Hi everyone,
I'm facing issue with FSCrawler and OCR:
I have a small PDF datasets. Some are filled with "real" text and others with scanned text.
When I activate the OCR module, I received this message:
" [I regret that I couldn’t find an OCR parser to handle image/ocr-png.Please set the OCR_STRATEGY to NO_OCR or configure yourOCR parser correctly]"
I am aware that another topic was opened on this subjet, but it is closed and I wasn' able to found a solution to my issue.
I am using the following version:
- Elasticsearch/Kibana v7.11.2
- FSCrawler es7-2.9
- Tesseract-OCR v5.0.1 (2022-01-18)
I also tried with th 2.10-Snapshot version, with the same result.

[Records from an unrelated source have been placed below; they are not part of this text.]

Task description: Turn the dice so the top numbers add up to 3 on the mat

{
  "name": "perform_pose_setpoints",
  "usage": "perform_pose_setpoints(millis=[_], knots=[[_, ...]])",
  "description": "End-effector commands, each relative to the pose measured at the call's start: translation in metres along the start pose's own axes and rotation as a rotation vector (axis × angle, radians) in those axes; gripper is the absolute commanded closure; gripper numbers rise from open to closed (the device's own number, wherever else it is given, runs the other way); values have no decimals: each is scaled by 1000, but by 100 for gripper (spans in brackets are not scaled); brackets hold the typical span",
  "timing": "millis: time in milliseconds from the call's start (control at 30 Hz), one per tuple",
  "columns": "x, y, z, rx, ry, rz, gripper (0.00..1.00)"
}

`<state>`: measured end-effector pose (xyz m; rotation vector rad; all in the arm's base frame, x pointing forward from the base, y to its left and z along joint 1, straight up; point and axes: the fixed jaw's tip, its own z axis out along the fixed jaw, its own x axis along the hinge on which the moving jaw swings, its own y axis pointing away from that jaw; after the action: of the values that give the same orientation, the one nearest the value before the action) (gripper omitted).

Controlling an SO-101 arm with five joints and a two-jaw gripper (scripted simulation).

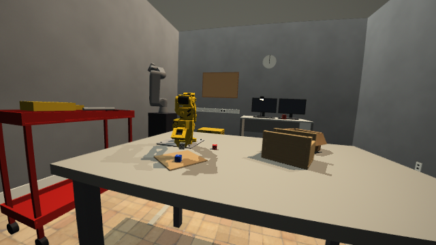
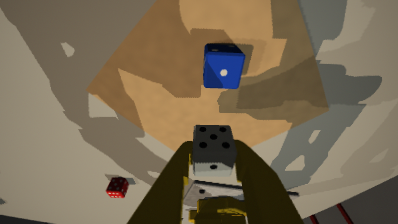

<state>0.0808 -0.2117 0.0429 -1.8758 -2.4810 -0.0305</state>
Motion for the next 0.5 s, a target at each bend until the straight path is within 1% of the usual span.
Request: perform_pose_setpoints(millis=[0,33,67,467], knots=[[0,-3,-2,-2,-13,20,100],[0,-3,-2,-2,-13,20,100],[-1,-8,-6,-4,-41,38,100],[-1,-8,-6,-4,-41,38,100]])
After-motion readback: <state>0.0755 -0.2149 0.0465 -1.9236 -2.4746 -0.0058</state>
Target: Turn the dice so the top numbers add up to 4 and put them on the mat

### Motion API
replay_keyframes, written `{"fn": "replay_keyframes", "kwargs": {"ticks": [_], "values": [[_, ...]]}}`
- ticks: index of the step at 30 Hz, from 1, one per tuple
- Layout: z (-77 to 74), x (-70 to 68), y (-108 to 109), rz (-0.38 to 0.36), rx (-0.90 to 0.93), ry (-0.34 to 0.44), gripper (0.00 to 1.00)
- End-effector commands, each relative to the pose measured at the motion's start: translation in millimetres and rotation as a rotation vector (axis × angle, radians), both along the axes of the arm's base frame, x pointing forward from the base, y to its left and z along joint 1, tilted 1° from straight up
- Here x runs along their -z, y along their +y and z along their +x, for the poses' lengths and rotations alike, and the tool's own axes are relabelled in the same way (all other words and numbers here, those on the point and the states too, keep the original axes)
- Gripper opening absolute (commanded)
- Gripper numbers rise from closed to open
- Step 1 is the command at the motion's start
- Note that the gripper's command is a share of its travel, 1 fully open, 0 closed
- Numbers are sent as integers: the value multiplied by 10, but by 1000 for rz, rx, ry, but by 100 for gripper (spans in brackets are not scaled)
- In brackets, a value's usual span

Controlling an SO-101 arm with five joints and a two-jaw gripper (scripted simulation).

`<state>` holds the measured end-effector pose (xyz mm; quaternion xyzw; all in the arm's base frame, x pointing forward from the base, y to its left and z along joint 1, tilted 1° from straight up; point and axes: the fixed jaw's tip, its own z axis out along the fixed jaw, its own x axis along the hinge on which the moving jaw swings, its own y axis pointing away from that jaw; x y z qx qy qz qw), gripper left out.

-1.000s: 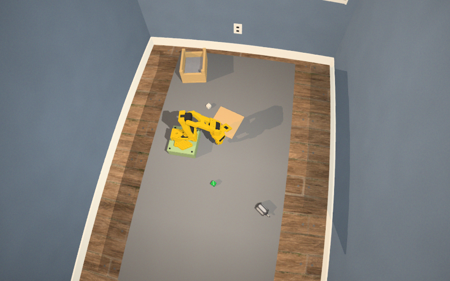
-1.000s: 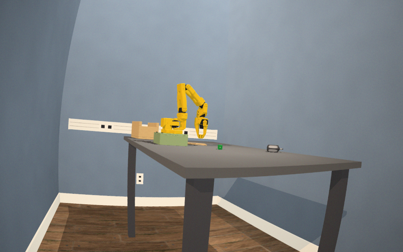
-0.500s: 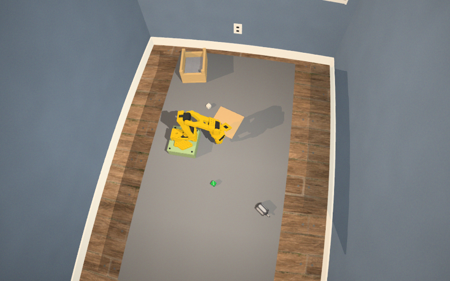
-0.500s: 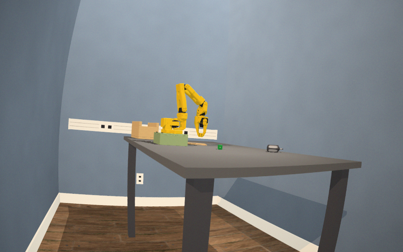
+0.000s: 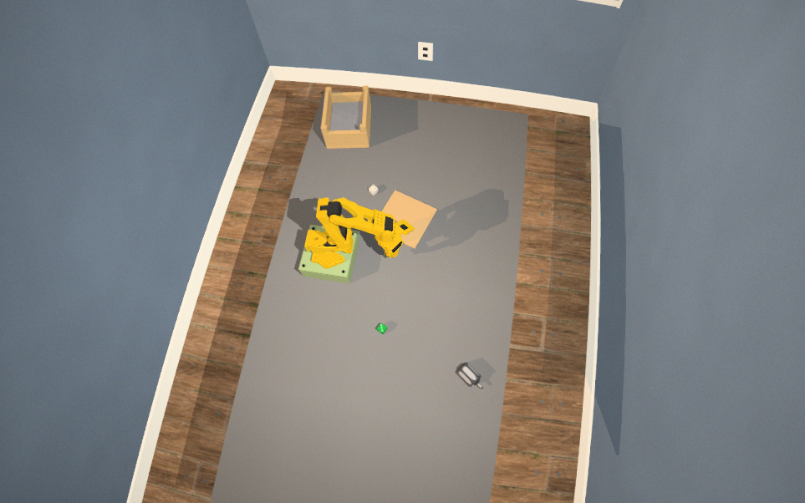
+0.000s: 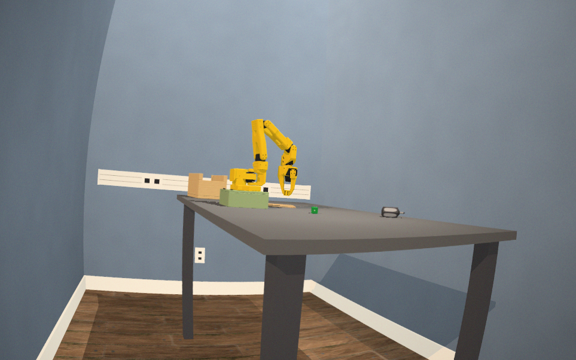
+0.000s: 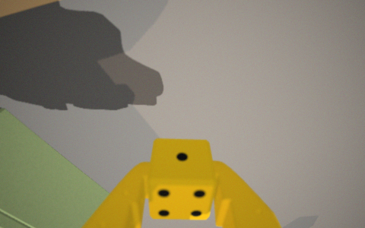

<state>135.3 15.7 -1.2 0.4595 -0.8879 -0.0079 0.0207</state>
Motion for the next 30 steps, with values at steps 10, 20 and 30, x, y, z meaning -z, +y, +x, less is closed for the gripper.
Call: {"fn": "replay_keyframes", "kwargs": {"ticks": [10, 20, 30], "values": [[36, -45, -33, 14, -343, -25, 0], [34, -46, -58, 24, -656, -24, 0], [35, -45, -62, 25, -696, -23, 0]]}}
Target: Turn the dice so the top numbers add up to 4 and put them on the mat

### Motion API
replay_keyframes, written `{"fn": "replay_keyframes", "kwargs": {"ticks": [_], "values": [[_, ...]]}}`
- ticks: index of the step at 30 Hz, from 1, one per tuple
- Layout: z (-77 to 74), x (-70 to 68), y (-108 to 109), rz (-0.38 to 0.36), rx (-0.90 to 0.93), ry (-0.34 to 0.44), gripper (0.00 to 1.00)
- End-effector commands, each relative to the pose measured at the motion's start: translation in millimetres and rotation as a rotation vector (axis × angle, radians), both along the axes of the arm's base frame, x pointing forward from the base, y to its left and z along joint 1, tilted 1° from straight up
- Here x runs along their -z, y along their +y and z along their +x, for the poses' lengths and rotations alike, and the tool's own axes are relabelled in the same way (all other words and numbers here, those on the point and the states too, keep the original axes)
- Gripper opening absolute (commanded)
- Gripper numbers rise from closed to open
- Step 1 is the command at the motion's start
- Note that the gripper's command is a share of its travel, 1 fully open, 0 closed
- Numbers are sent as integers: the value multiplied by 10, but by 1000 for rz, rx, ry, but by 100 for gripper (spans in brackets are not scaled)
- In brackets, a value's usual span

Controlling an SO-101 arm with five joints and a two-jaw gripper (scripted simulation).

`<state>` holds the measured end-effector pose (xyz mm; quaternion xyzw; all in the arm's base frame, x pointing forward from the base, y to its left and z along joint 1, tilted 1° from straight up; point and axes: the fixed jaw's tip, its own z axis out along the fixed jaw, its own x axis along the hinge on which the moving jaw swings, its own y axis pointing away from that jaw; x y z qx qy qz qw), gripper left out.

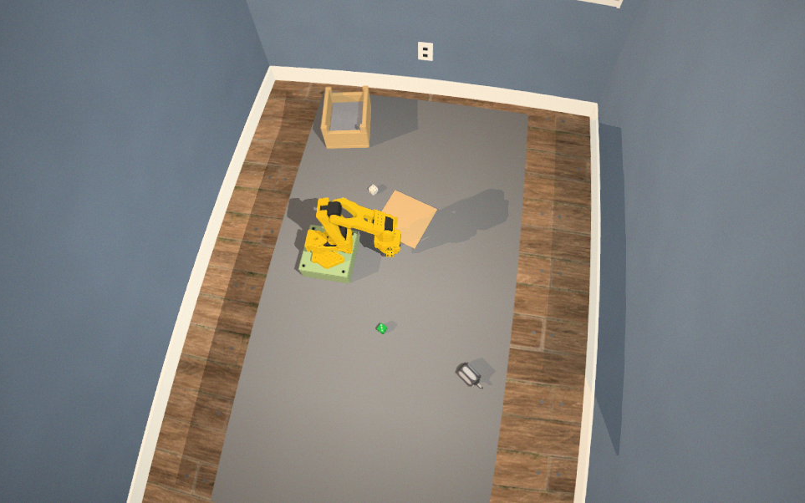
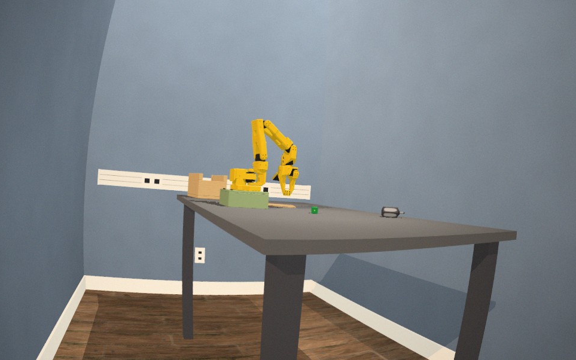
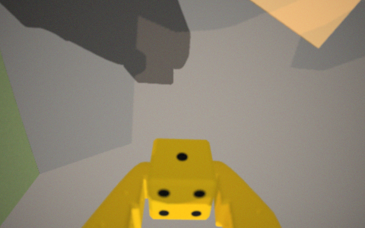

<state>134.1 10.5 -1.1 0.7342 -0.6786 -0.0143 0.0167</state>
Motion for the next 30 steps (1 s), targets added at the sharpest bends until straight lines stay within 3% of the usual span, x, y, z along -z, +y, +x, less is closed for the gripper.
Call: {"fn": "replay_keyframes", "kwargs": {"ticks": [1, 23, 30], "values": [[48, -44, -13, 4, 0, -26, 0], [64, 52, -600, -2, 405, -28, 0], [52, 62, -657, -2, 444, -28, 0]]}}
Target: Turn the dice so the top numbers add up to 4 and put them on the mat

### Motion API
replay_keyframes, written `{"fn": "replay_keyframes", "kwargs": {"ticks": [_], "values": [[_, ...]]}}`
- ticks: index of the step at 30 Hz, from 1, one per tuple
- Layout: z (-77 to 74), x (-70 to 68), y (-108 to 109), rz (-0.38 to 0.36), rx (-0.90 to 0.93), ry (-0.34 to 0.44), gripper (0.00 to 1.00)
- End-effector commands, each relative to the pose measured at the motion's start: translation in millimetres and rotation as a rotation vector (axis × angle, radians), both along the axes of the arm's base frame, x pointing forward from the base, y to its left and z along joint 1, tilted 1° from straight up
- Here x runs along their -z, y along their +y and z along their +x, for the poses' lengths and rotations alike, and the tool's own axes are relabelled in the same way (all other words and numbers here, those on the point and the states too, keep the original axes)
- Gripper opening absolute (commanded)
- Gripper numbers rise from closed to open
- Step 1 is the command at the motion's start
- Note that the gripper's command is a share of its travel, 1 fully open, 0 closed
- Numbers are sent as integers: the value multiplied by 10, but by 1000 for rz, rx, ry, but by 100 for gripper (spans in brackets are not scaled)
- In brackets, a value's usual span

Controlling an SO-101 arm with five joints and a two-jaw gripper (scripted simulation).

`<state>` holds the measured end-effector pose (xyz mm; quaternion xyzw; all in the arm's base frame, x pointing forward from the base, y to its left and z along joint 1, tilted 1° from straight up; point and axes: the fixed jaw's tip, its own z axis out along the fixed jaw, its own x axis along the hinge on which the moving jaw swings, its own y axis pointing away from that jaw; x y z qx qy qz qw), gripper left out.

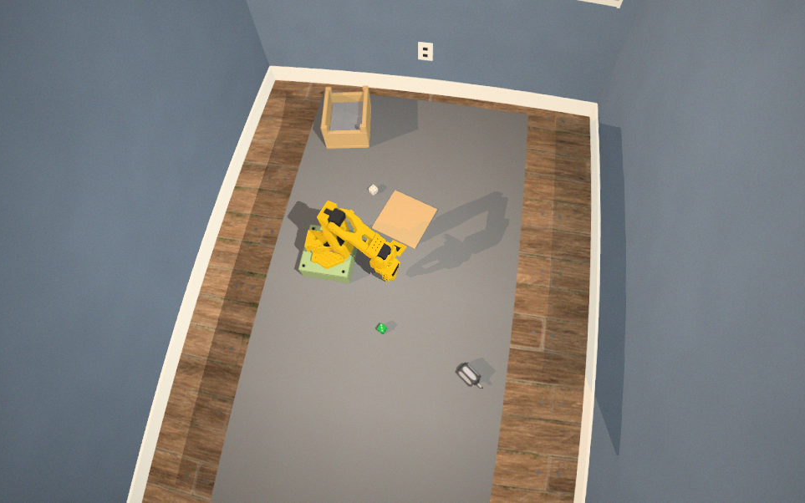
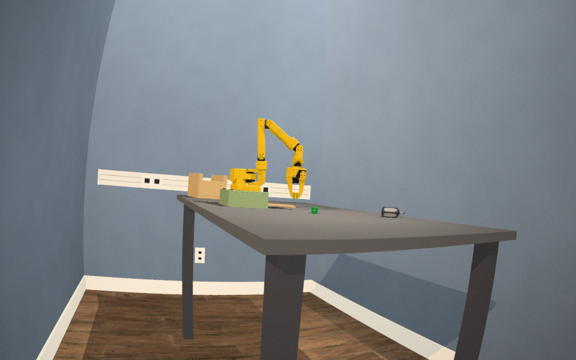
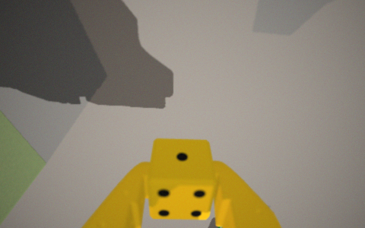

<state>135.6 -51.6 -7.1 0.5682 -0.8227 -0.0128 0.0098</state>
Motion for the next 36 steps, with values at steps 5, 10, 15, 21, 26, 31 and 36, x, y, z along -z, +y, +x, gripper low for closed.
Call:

I think, I have well configure the crawler, but, as I am not an IT expert, I paste below the _settings.yaml file:
name: "sample_pdf"
# required
fs:
# define a "local" file path crawler, if running inside a docker container this must be the path INSIDE the container
url: "\\\\xxxxxxxxxxxxxxxxx\\ElasticDataTest\\OldPDF"
follow_symlink: false
remove_deleted: true
continue_on_error: false
# scan every 5 minutes for changes in url defined above
update_rate: "24h"
# opional: define includes and excludes, "~" files are excluded by default if not defined below
excludes:
- "/~"
# special handling of JSON files, should only be used if ALL files are JSON
json_support: false
add_as_inner_object: false
# special handling of XML files, should only be used if ALL files are XML
xml_support: false
# use MD5 from filename (instead of filename) if set to false
filename_as_id: false
# include size ot file in index
add_filesize: true
# inlcude user/group of file only if needed
attributes_support: false
# do you REALLY want to store every file as a copy in the index ? Then set this to true
store_source: false
# you may want to store (partial) content of the file (see indexed_chars)
index_content: true
# how much data from the content of the file should be indexed (and stored inside the index), set to 0 if you need checksum, but no content at all to be indexed
#indexed_chars: "0"
indexed_chars: "100%"
# usually file metadata will be stored in separate fields, if you want to keep the original set, set this to true
raw_metadata: false
# optional: add checksum meta (requires index_content to be set to true)
checksum: "MD5"
# recommmended, but will create another index
index_folders: true
lang_detect: true
ocr:
enabled: true
pdf_strategy: "ocr_and_text"
language: "eng+fra"
path: "C:\\Program Files\\Tesseract-OCR"
data_path: "C:\\Program Files\\Tesseract-OCR\\tessdata"
# required
elasticsearch:
nodes:
# With URL
- url: "http://xxxxxx:9200"
bulk_size: 1000
flush_interval: "5s"
byte_size: "10mb"`
Everything is running on an old Windows Server 2012 R2 server.